La stratégie vigilante est toute à l'opposé, non plus centrée sur l'émotion, mais sur le problème lui-même. Il s'agit de chercher des solutions concrètes au problème. Pour Tiphanie, ce pourrait être, par exemple, d'aller chercher des documentations, sur l'orientation professionnelle, qui lui apporteront des solutions pour trouver sa voie. Cela peut consister à aller voir un conseiller d'orientation, à faire un bilan de compétences, à demander conseil à des amis. Elle pourrait aussi chercher à contacter des anciens qui ont réussi le même concours pour comprendre ce qu'elle peut améliorer si elle veut le repasser à nouveau.

Pour éviter un stress, l'attitude idéale, est-ce la stratégie d'évitement ou de vigilance ?


Ni l'une ni l'autre, ou les deux. L'évitement permet de faire baisser très rapidement le stress. Les personnes qui le mettent en pratique sont nettement moins stressées deux jours après le problème. C'est aussi une voie intéressante, car il existe des problèmes sans solution pratique où il faudra bien agir sur les émotions. On peut donc cultiver cette capacité à rester zen, à survivre à un problème, à surmonter émotionnellement une difficulté. Sport, relaxation, habitude de se faire plaisir, permettent de s'offrir des émotions positives antidotes au stress.

Les personnes qui suivent plutôt la vigilance restent plus stressées au départ. Mais deux semaines plus tard, la tendance s'inverse. Cette stratégie de vigilance porte ses fruits plus lentement, mais ils sont là. Les personnes les plus concernées par cette manière de réagir ont parfois tendance à aimer les problèmes, dans le sens où elles les considèrent comme de véritables défis à relever !
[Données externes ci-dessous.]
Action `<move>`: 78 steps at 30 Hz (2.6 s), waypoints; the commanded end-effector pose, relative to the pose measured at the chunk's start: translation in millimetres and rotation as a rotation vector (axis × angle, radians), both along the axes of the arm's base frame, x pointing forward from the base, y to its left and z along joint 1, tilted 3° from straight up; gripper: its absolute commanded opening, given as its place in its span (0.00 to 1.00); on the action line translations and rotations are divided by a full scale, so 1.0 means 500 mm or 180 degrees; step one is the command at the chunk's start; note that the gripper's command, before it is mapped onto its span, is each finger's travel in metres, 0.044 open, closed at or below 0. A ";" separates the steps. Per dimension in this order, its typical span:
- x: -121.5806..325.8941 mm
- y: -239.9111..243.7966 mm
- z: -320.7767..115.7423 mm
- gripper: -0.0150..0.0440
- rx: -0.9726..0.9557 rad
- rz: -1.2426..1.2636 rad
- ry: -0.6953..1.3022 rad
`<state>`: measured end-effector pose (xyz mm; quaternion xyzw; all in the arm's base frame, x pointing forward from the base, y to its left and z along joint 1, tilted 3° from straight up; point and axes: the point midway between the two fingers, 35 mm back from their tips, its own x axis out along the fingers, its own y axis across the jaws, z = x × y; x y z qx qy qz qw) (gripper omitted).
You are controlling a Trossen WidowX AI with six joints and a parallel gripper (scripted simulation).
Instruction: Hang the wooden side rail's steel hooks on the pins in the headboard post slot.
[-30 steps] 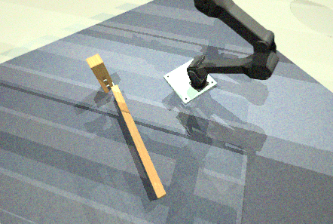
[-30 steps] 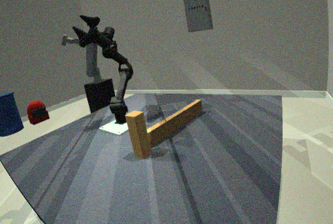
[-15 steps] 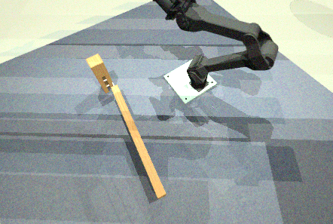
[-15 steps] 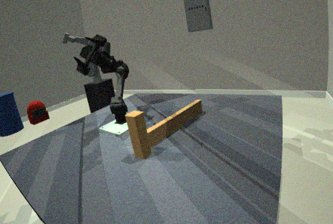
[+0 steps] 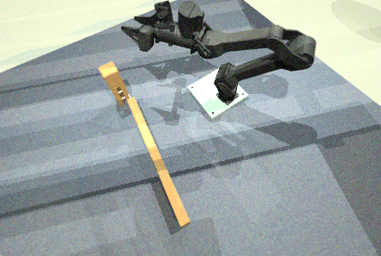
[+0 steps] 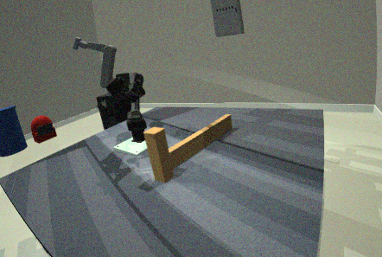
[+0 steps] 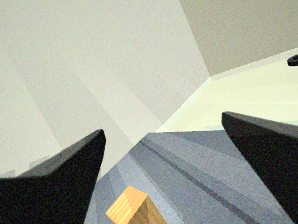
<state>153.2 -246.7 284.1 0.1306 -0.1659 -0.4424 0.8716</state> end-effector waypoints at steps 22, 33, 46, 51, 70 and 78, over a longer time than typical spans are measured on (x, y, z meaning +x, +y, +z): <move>0.086 0.145 -0.327 1.00 -0.0384 0.1283 0.1923; 0.086 0.145 -0.327 1.00 -0.0384 0.1283 0.1923; 0.151 0.127 -0.317 1.00 0.0738 0.0852 0.2020; 0.176 0.141 -0.299 1.00 0.1070 0.0503 0.2139; 0.203 0.189 -0.228 1.00 0.1126 -0.0176 0.2278; 0.203 0.189 -0.228 1.00 0.1126 -0.0176 0.2278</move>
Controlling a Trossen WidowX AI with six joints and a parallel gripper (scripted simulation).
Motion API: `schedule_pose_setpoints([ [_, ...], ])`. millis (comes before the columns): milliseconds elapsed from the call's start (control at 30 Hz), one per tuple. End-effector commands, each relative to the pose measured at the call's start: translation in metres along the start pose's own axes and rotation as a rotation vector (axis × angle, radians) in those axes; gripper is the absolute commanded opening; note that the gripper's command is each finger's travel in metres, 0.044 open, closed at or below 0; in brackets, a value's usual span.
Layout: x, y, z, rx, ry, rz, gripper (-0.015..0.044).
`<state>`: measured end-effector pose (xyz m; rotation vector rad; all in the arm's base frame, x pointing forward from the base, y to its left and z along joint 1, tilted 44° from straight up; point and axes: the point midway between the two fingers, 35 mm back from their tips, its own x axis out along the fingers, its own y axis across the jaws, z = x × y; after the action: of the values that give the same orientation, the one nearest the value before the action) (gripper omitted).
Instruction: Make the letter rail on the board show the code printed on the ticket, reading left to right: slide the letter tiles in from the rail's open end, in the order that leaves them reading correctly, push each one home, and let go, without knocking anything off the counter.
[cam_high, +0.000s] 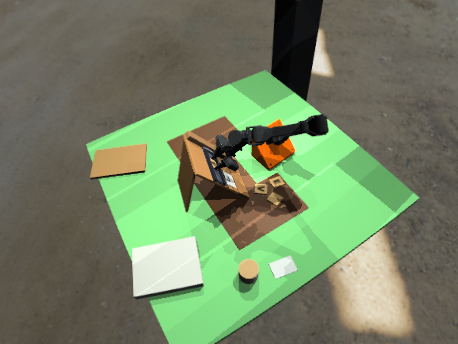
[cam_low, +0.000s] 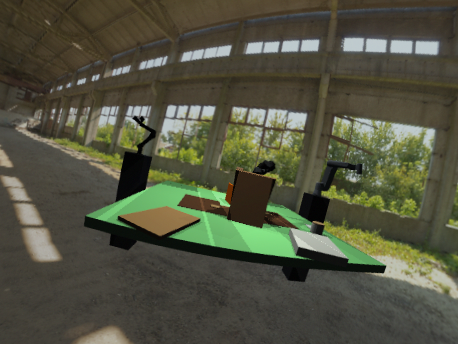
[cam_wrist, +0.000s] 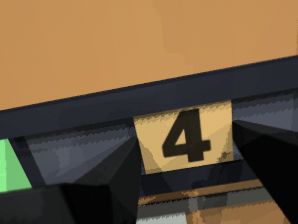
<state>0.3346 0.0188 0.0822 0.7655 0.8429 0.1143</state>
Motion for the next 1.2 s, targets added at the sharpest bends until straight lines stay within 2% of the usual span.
schedule_pose_setpoints([
  [0, 0.000, -0.003, 0.000, -0.005, 0.000, 0.002, 0.0000],
  [1167, 0.000, -0.028, 0.000, -0.006, 0.000, 0.001, 0.0000],
])
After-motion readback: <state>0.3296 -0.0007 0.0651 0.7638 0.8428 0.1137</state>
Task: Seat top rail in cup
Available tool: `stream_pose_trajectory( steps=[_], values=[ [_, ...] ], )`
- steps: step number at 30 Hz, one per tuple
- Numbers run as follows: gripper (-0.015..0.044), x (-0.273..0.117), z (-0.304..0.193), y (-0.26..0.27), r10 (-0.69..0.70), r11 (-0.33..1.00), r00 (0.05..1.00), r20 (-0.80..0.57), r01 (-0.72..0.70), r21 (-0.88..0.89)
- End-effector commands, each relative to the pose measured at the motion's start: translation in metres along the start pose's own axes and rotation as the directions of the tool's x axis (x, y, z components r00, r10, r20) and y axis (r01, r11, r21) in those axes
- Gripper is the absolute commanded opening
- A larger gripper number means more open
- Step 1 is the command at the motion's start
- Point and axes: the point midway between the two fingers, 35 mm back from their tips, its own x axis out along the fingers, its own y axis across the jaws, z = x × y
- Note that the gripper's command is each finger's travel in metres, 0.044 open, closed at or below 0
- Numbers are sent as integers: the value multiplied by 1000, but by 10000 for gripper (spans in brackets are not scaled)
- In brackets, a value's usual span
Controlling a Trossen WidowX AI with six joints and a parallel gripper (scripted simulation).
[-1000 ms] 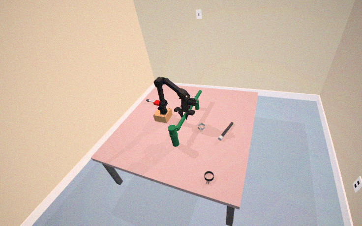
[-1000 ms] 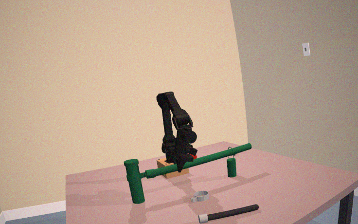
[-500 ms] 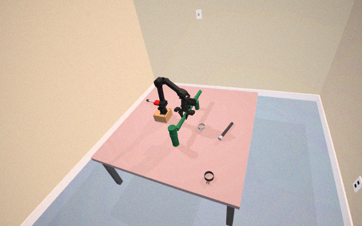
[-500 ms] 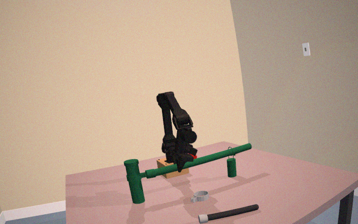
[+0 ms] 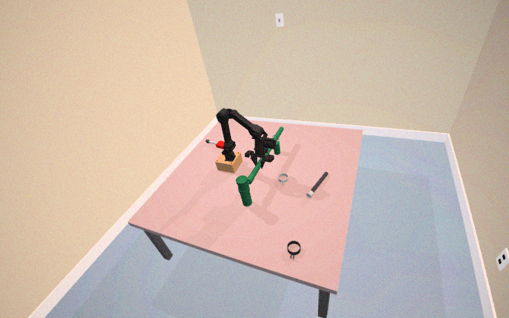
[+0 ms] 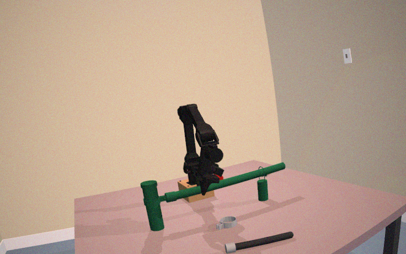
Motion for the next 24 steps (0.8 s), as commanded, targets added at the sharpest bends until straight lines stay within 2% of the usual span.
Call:
stream_pose_trajectory(
  steps=[1, 24],
  values=[
    [0, 0, 0, 0, 0, 1000, 1000, 0, 0, 0],
    [0, 2, -8, 0, 0, 1000, 1000, 0, 0, 0]
  ],
)
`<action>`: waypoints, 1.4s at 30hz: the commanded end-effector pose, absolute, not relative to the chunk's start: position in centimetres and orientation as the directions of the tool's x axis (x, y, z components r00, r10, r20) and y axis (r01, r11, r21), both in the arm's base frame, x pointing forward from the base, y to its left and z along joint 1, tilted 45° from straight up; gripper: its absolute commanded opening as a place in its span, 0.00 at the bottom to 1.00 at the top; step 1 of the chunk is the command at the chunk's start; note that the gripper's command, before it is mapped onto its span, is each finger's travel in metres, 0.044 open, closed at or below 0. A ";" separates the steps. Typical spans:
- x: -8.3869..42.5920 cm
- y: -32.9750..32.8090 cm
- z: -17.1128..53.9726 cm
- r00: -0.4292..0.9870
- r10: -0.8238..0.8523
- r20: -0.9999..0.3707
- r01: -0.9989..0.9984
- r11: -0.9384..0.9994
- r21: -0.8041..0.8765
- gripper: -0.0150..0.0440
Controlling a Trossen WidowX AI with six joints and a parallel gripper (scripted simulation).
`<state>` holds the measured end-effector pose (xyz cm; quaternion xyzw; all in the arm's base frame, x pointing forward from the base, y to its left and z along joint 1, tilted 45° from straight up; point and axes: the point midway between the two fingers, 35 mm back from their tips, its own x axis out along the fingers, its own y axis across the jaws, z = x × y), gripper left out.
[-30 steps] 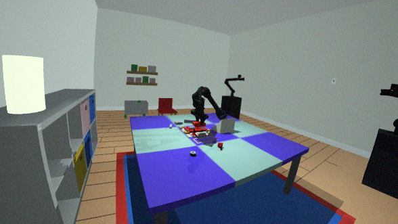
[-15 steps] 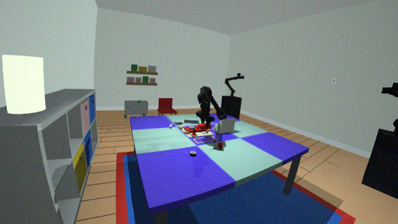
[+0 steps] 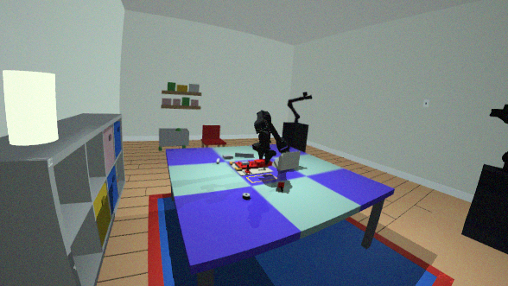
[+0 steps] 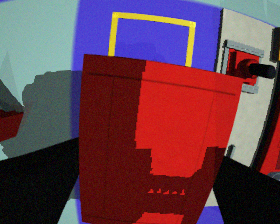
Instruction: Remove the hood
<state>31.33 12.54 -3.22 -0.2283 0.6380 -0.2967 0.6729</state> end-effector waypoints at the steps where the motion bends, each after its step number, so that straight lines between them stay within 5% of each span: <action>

Alors, l'idéal, c'est de savoir allier les deux stratégies. Peut-être dans un premier temps, savoir agir pour que l'angoisse ne vous submerge pas, puis, parallèlement, mettre en place des actions qui vont agir sur le problème.

C'est ce qu'a choisi Tiphanie : elle a un peu râlé, elle a fait la fête avec ses amis, puis elle a décidé de retenter son concours en travaillant plus et mieux…

Source : Paulhan et M. Bourgeois, Stress et coping, les stratégies d'ajustement à l'adversité, Puf, 1995.